PIERRE — The state Game, Fish and Parks Commission received information Friday about two new pieces of land to be purchased for public hunting. They are proposed as game production areas and will come before the commission in April for approval. One is 320 acres in Beadle County that outdoorsman and former state legislator Bob Roe of Brookings developed about 18 miles southeast of Huron. "The amount of hunting opportunity will be tremendous," Paul Coughlin said, adding that the habitat is "in great condition." The acquisition cost is $1.1 million.
PIERRE— Another attempt to further toughen South Dakota's vehicular homicide law fell short Thursday in the state Senate. The vote was 15 yes and 17 no on whether to allow vehicular homicide to be charged as first degree manslaughter punishable by up to life in prison and a $50,000 fine. Vehicular homicide is a Class 3 felony punishable by up to 15 years in prison and a $30,000 fine. The House of Representatives had approved the change 49-18 a week ago. The push for the change came in the wake of a 2013 tragedy at Pickstown.
PIERRE — The Daugaard administration is one step away from receiving the Legislature's green light to sell juvenile corrections facilities at Plankinton and Custer. The Senate Appropriations Committee authorized the potential sales 8-0 Thursday. The full Senate would take up the matters next. The House of Representatives has approved the authorizing legislation. The sales would commit South Dakota for the foreseeable future to a policy of placing all troubled youths with private providers.
PIERRE — South Dakota businesses that sell licenses for the state Department of Game, Fish & Parks could raise their handling fees under a proposal that is alive again in the Legislature. A House committee killed the plan last week but resurrected it Tuesday, amended it again Thursday and then endorsed it. Under the Tuesday version, businesses could have kept the handling fee at $2 or charge as much as $4 for the handling fee for a standard license. Under that version, the increase wouldn't have applied to licenses that GF&P sells over the Internet.
PIERRE — State senators rejected legislation Wednesday that would have helped cure flaws in the process for ballot measures. The bill received seven ayes and 28 nays.

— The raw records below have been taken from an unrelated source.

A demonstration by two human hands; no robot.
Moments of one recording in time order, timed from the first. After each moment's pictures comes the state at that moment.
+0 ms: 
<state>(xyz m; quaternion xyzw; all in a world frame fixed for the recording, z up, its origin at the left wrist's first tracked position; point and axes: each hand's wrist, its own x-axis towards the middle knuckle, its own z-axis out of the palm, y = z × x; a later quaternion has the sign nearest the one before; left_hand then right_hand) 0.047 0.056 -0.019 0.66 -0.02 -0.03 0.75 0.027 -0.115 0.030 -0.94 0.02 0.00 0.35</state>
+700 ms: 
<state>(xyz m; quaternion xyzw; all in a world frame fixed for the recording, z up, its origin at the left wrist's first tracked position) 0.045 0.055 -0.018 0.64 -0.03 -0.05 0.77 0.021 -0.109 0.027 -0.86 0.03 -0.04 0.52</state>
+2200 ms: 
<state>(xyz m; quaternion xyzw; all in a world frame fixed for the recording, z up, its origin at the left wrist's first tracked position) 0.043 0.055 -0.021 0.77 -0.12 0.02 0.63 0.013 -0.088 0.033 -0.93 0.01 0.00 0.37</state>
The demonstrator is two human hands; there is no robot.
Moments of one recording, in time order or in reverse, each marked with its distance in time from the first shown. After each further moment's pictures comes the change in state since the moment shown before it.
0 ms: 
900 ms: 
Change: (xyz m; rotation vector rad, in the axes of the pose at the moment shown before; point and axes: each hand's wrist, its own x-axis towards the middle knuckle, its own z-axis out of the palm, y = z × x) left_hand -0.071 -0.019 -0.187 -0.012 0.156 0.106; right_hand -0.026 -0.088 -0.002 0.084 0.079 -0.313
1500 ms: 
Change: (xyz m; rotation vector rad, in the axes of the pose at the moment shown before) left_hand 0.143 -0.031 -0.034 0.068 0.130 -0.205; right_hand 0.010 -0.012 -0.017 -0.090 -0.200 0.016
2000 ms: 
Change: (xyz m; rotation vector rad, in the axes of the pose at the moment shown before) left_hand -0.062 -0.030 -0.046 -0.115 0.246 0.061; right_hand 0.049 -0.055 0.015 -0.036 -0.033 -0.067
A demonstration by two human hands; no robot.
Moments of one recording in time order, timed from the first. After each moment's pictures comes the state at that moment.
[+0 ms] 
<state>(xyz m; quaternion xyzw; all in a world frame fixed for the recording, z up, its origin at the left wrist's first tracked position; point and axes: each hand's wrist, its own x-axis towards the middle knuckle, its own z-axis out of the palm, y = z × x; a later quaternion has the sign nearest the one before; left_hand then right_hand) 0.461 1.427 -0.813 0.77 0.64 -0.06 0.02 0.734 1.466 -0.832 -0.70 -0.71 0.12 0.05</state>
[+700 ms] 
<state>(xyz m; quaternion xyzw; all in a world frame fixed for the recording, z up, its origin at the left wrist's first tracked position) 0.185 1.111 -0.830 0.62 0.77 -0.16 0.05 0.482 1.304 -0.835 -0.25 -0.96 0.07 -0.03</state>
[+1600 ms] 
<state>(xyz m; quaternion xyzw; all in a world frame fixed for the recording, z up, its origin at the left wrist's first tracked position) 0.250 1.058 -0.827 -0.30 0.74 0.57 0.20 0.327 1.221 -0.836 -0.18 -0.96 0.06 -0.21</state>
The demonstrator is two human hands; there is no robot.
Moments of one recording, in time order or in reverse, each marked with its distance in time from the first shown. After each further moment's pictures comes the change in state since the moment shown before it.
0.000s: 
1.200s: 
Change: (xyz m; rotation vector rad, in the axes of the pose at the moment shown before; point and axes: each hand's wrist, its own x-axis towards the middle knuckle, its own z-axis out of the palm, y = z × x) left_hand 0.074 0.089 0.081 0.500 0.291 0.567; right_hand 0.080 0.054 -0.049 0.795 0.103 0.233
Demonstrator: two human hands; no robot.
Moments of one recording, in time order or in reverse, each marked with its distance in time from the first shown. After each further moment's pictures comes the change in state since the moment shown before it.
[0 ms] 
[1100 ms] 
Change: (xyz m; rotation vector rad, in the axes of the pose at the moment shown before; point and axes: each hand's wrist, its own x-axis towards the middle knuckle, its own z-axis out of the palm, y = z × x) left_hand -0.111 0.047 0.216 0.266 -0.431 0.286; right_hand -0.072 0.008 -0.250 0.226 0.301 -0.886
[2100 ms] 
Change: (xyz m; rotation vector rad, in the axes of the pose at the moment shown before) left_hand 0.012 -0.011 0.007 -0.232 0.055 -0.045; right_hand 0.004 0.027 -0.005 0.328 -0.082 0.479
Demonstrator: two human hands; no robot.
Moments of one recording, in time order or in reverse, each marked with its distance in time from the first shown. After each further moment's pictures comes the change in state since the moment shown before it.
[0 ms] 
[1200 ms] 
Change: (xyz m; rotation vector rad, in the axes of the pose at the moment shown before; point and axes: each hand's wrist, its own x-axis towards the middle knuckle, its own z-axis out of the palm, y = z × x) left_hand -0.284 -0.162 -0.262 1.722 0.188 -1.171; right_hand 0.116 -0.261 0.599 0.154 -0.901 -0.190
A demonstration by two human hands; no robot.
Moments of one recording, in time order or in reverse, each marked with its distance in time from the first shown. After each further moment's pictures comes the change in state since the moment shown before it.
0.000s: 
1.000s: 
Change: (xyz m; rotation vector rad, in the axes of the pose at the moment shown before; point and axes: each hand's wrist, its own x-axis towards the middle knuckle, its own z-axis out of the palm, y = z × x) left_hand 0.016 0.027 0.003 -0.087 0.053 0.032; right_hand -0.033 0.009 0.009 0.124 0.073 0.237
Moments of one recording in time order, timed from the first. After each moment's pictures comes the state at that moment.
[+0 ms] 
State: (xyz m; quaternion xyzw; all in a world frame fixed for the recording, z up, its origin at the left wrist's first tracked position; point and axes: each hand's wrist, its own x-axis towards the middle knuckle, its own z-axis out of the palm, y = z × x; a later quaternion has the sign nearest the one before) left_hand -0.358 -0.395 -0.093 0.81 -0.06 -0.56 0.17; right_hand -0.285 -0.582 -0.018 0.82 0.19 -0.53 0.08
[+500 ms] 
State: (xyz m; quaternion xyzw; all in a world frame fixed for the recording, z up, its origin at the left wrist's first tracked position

PIERRE — State legislators are considering a new form of technology for people on parole in South Dakota who must have alcohol tests twice daily. State Attorney General Marty Jackley has asked lawmakers to allow portable breath testers. The legislation, SB 29, is one step away from final passage. The House of Representatives is scheduled to consider it today. The House Judiciary Committee gave its unanimous endorsement Wednesday. The Senate voted 30-0 for it Jan. 20.
PIERRE — There remains a chance the Legislature will grant additional funding for intensive methamphetamine treatment in South Dakota. The Joint Committee on Appropriations endorsed SB 43 Tuesday to keep it alive. "It's becoming a scourge," Sen. John Wiik, R-Big Stone City, said. There are seven business days remaining in the 2017 session's main run. Sen. Larry Tidemann, R-Brookings, said legislators could continue to look for other sources of money. There doesn't appear to be general funds available. The bill seeks $603,470.
PIERRE — If the governor agrees, businesses could deliver alcohol orders of $150 or more to customers in their communities starting this summer in South Dakota. The state House of Representatives voted 66-2 Tuesday to allow the service. No one spoke against it. Customers would still have to make the purchases in the stores beforehand. "You pay on-site," said Rep. Herman Otten, R-Lennox.
PIERRE — The ban against lobbying the Legislature would expand to two years and cover many more officials. The vote was 51-17. The legislation now goes to Gov. Dennis Daugaard for his decision whether to sign it into law. Rep. Larry Rhoden, R-Union Center, called it "a big step." He said it is part of the response to Initiated Measure 22. Republicans repealed IM 22 after voters approved its restrictions in the November election.
PIERRE — South Dakota voters should get an estimate of the potential cost if a constitutional amendment, initiated law or referred law passes, the state House of Representatives decided Tuesday. The vote was 47-21. The legislation, SB 77, now goes to Gov. Dennis Daugaard for his decision whether to sign it into law. The Senate had approved it 27-5. Its prime sponsor is Sen. Ernie Otten, R-Tea. "More information equals better decision-making," Rep. Don Haggar, R-Sioux Falls, said. The Legislative Research Council would prepare the estimate.